Permaneció en la entrada con la mirada puesta en la jefa de gabinete, que ahora intentaba descubrir qué estaba haciendo él allí al mismo tiempo que intentaba cubrir las partes estratégicas de su anatomía. No tuvo éxito con ninguna de las dos.

– ¡Váyase, Burton! ¿Cómo se atreve a entrar aquí? Está acabado. Burton entró en la sala de estar; apenas si la rozó al pasar a su lado.

– Hablamos aquí o hablaremos en otra parte. Usted decide.

– ¿Qué diablos está diciendo? -preguntó mientras le seguía-. Le repito que se vaya. Al parecer se olvida del lugar que ocupa en la jerarquía oficial, ¿no?

– ¿Siempre atiende la puerta vestida así? -replicó él. Comprendía el interés de Collin. El camisón no ocultaba nada de la voluptuosa figura de la jefa de gabinete. ¿Quién lo hubiese pensado? Se hubiese sentido excitado a pesar de los veinticuatro años de matrimonio con la misma mujer y los cuatro hijos producto de aquella unión, de no haber sido que le repelía profundamente la mujer semidesnuda que tenía delante.

– ¡Váyase al infierno, Burton!

– Allí es donde acabaremos todos. Vístase, después hablaremos y me iré. Pero hasta entonces no pienso moverme de aquí.

– ¿Se da cuenta de lo que hace? Puedo aplastarle.

– ¡Estupendo! -Sacó las fotos del bolsillo de la chaqueta y las arrojó sobre la mesa. Russell intentó no mirarlas, pero al final las cogió. Le temblaban tanto las piernas que apoyó una mano en la mesa.

– Usted y Collin hacen una pareja muy bonita. No le miento. Pienso que a los medios les encantará Buen material para la película de la semana. ¿Qué le parece? Un agente del servicio secreto se folla a la jefa del gabinete.

Ella le dio una bofetada con tanta fuerza que le dolió el brazo. Fue como golpear contra un mueble. Burton le cogió la mano y se la retorció hasta que ella lanzó un grito.

– Escuche, señora, sé todo lo que pasa aquí. Todo. El abrecartas. Quién lo tiene. Y lo que es más importante, cómo lo consiguió. Ahora tenemos además las cartas de nuestro pequeño voyeur ladrón. Lo mire por donde lo mire estamos metidos en un follón, y a la vista de que usted ha metido la pata desde el principio, pienso que se impone un cambio de mando. Así que vaya y sáquese esas ropas de puta, y vuelva aquí. Si quiere que le salve ese culo tan bonito, hará exactamente lo que le diga. ¿Está claro? Porque si no lo entiende entonces sugiero que tengamos una charla con el presidente. Usted decide, jefa. -Burton pronunció la última palabra con un tono que dejaba bien claro la repugnancia que le producía la mujer.

Burton le soltó el brazo pero continuó dominándola con su presencia. El corpachón enorme parecía impedirle pensar. Russell se frotó el brazo y miró a Burton con una expresión casi tímida mientras comenzaba a entender la situación.

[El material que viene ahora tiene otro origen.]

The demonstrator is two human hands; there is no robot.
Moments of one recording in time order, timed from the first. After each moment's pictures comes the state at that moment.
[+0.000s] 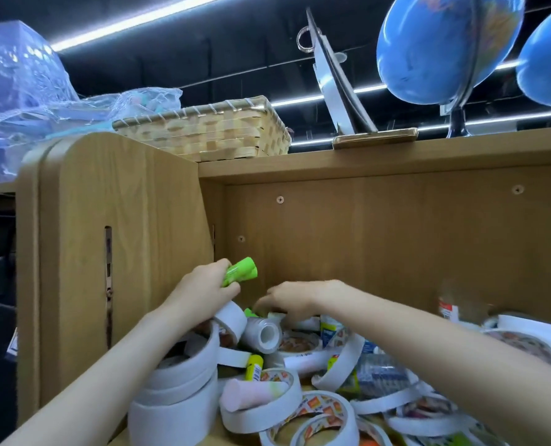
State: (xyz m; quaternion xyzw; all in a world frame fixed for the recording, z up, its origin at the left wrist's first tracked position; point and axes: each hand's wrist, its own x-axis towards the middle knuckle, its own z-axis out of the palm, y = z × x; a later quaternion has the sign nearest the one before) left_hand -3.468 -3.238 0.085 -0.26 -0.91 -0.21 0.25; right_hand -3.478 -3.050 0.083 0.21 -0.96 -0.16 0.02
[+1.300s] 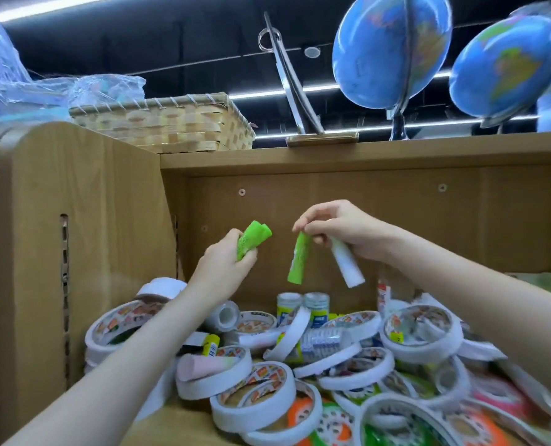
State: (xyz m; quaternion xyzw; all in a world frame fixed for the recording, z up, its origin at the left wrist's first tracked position) left_hand -3.418 -3.170 0.090 -0.35 -0.81 -0.39 0.28; right_hand -3.347 -2.972 0.145 0.16 -0.84 0.48 0.21
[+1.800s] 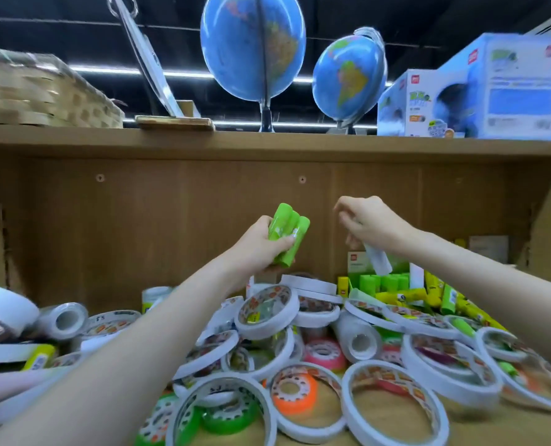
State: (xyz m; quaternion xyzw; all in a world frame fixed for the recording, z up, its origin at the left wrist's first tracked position) left_hand -3.313 -2.979 0.101 -0.48 -0.64 -0.59 -0.11; right_hand -3.191 -2.815 0.133 -0.12 -0.92 0.03 0.38
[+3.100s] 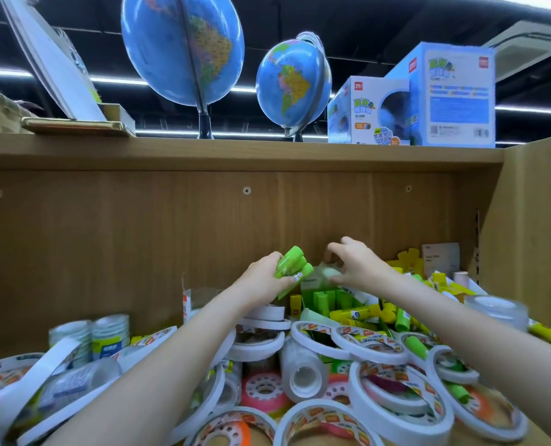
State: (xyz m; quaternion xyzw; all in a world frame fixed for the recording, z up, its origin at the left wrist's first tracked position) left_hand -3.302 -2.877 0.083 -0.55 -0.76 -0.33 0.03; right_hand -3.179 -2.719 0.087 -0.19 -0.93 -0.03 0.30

Fue al baño y vomitó. Le pareció que tardaba una eternidad. A continuación se lavó la cara con agua fría hasta que desaparecieron las náuseas. Se sentó a descansar un instante y después se dirigió a su dormitorio a paso lento.

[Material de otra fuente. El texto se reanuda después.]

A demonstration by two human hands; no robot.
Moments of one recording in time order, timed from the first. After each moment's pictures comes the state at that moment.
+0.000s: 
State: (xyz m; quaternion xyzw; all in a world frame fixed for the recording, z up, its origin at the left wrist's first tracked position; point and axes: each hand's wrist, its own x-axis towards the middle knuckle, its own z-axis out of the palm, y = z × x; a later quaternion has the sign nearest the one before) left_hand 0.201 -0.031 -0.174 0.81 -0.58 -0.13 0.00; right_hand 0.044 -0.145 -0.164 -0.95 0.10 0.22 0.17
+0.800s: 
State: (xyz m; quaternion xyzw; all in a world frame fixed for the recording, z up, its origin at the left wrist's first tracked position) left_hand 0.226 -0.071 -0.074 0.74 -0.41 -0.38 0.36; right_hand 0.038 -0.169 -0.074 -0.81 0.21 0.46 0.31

Le daba vueltas la cabeza. Se puso pantalones y un jersey grueso. Arrojó el camisón sobre la cama, demasiado avergonzada incluso para mirarlo mientras caía; sus sueños de una noche de placer destrozados de una forma tan violenta como inesperada. Reemplazó los zapatos rojos por unos mocasines marrones.

Se frotó las mejillas ruborizadas, se sentía como si su padre acabara de sorprenderla con la mano de un chico debajo del vestido. Eso ya había ocurrido en su vida, y probablemente había contribuido a su absoluta dedicación a su carrera en detrimento de todo lo demás. Tanta era la vergüenza que había pasado. Su padre le había llamado puta y le había dado tal paliza que no pudo ir a la escuela durante una semana. Ella había rezado para que nunca más tuviera que sentir tanta vergüenza. Hasta esta noche sus plegarias habían sido atendidas.

Se obligó a respirar con normalidad. Cuando regresó a la sala vio que Burton se había quitado la chaqueta y sobre la mesa había una cafetera. Ella miró la pistolera y su mortífero ocupante.

– Crema y azúcar, ¿no?

– Sí -contestó la mujer sin desviar la mirada.

Burton sirvió el café y ella se sentó.

– ¿Qué le dijo Ti… Collin?

– ¿De ustedes dos? Nada. No es de los tipos que hablan de esas cosas. Creo que está enamorado. Ha follado con su cabeza y su corazón. No está mal.